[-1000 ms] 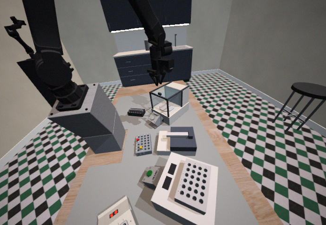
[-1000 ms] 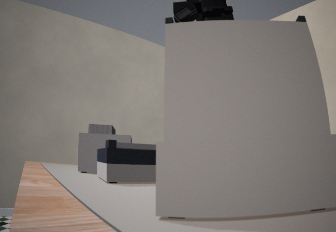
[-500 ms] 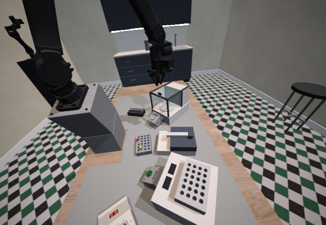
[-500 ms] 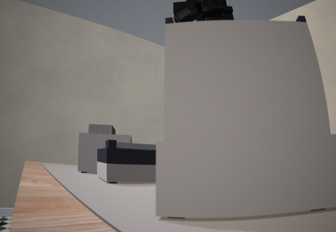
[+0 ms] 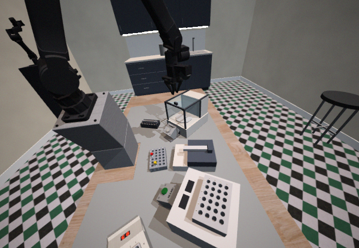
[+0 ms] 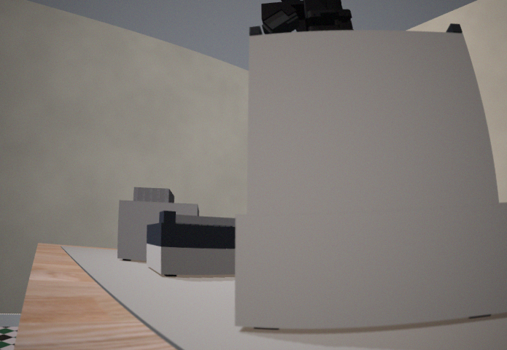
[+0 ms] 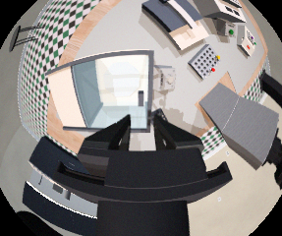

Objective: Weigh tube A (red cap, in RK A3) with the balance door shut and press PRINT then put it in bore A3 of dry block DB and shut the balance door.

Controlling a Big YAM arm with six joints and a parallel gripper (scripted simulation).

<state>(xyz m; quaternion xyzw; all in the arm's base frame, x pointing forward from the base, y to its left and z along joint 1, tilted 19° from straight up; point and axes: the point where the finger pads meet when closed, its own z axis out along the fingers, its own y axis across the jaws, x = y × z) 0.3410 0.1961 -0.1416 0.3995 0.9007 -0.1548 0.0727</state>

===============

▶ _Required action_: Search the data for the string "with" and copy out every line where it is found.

▶ _Task response_:
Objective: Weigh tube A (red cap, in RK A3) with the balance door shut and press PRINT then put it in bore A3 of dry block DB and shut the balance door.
Controlling a Big YAM arm with six joints and a parallel gripper (scripted simulation).

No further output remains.